Florida officials expressed anger on Thursday after learning that the Trump administration was planning to release hundreds of migrants in Broward and Palm Beach counties each month.

Beyond South Florida, DHS is considering other areas around the country where immigrants can be released, the two officials told NBC News. A Customs and Border Protection official, who held a conference call with reporters Friday afternoon, said the agency is primarily interested in communities along the northern border and on the coast, where there is already a border patrol presence.

A DHS official said previously the agency was looking at places with the capacity to process large numbers of immigrants, but declined to give further specifics on cities or regions under consideration.

Central American migrants who cross the U.S.-Mexico border must be processed before they can be released. Many make a claim for asylum, seeking the right to stay in the country to avoid persecution back home.

Customs and Border Protection would be responsible for identifying which migrants to put on planes bound for the interior of the country, and the agency would rely primarily on Immigration and Customs Enforcement airplanes. The CBP official said on Friday that ICE would contract the planes and not look for additional federal assistance.

There are no plans to detain migrants in the cities where they are released, the officials said. Officials in Broward County, Florida have expressed concern about migrants being released without “designated shelters or funding to house them, feed them, and keep them safe,” according to a statement released Thursday.

A similar program is in place in Del Rio, Texas where immigrants have been airlifted from the Rio Grande Valley.
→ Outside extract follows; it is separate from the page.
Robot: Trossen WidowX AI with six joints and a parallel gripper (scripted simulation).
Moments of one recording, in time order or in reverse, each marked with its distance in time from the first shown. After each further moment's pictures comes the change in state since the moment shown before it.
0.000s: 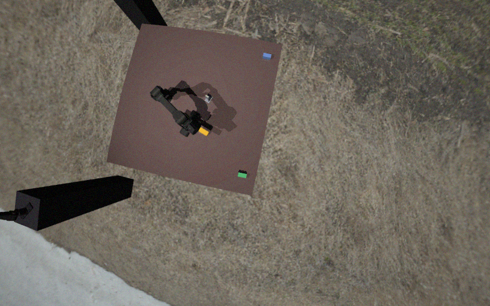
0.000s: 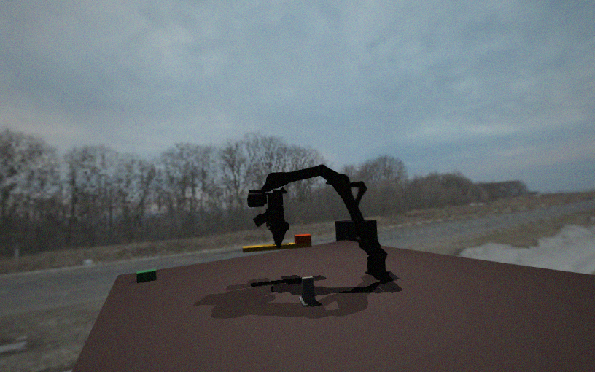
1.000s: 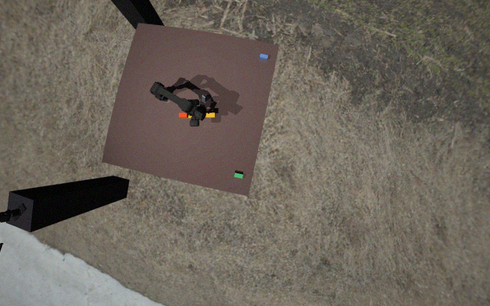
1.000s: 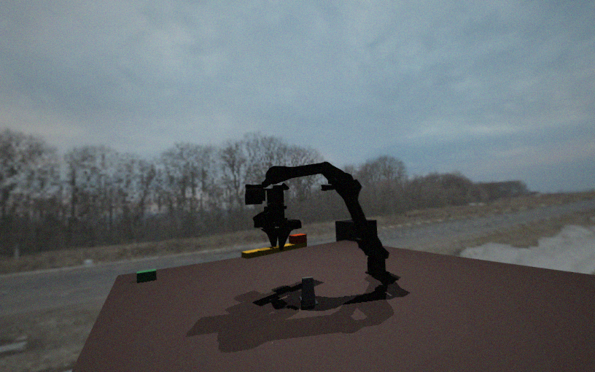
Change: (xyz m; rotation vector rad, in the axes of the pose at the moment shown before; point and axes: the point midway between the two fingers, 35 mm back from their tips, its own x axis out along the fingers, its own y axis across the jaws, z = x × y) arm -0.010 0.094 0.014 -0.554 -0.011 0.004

CBP has said that the hundreds of immigrants released there are non-criminal families.

The CBP official said the plan to fly immigrants to cities across the country is a contingency “if the flow [of immigrants] continues to increase.”

In both March and April, more than 100,000 undocumented immigrants crossed the border over the span of a month, numbers not seen in over 12 years.
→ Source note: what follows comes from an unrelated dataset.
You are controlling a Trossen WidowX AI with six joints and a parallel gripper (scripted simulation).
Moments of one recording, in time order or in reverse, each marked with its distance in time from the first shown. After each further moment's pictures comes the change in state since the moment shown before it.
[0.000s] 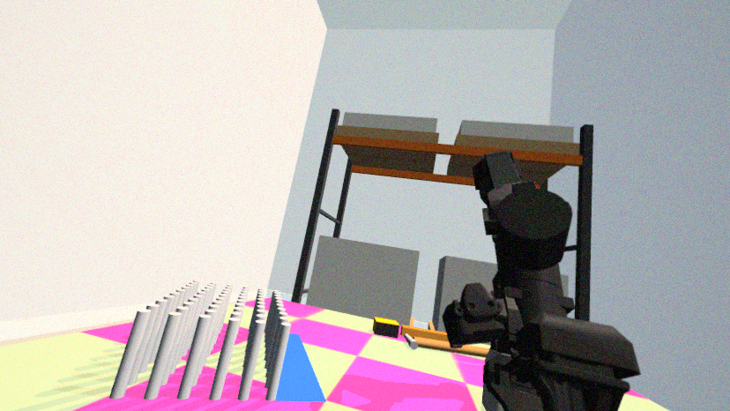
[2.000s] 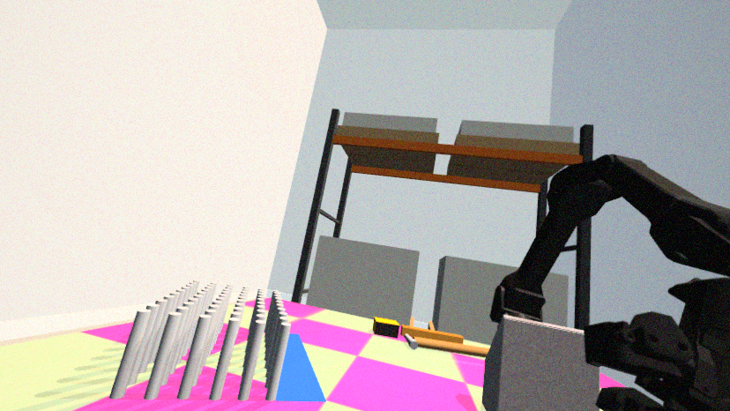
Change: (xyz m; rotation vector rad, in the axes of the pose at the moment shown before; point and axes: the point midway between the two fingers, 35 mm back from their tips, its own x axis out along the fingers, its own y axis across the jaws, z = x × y) arm 0.014 0.001 -0.095 -0.035 -0.402 -0.142
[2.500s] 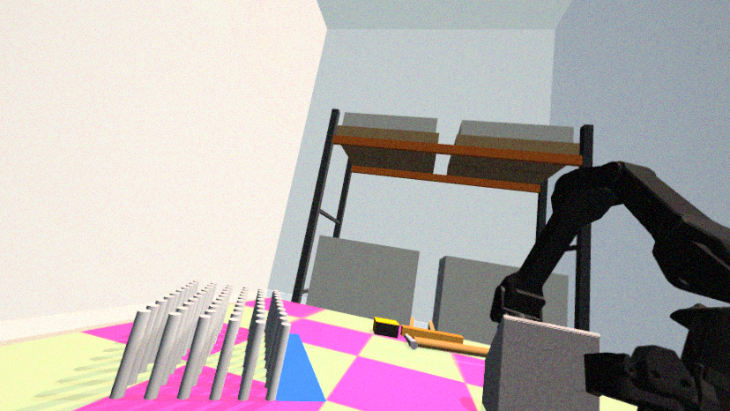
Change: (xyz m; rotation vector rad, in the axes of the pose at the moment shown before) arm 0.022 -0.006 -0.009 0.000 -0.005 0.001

Following news reports last month, President Donald Trump said he would consider sending immigrants specifically to so-called “sanctuary cities” — often led by Democrats — where officials have limited cooperation between local law enforcement and ICE. The officials said the decisions being made now on where to transport migrants are not political and would not specifically target sanctuary cities.

Spokespeople for the Department of Homeland Security and Customs and Border Protection declined to comment on the plan to send immigrants to South Florida. They did not respond to a request for comment about a broader plan to fly immigrants to cities across the country.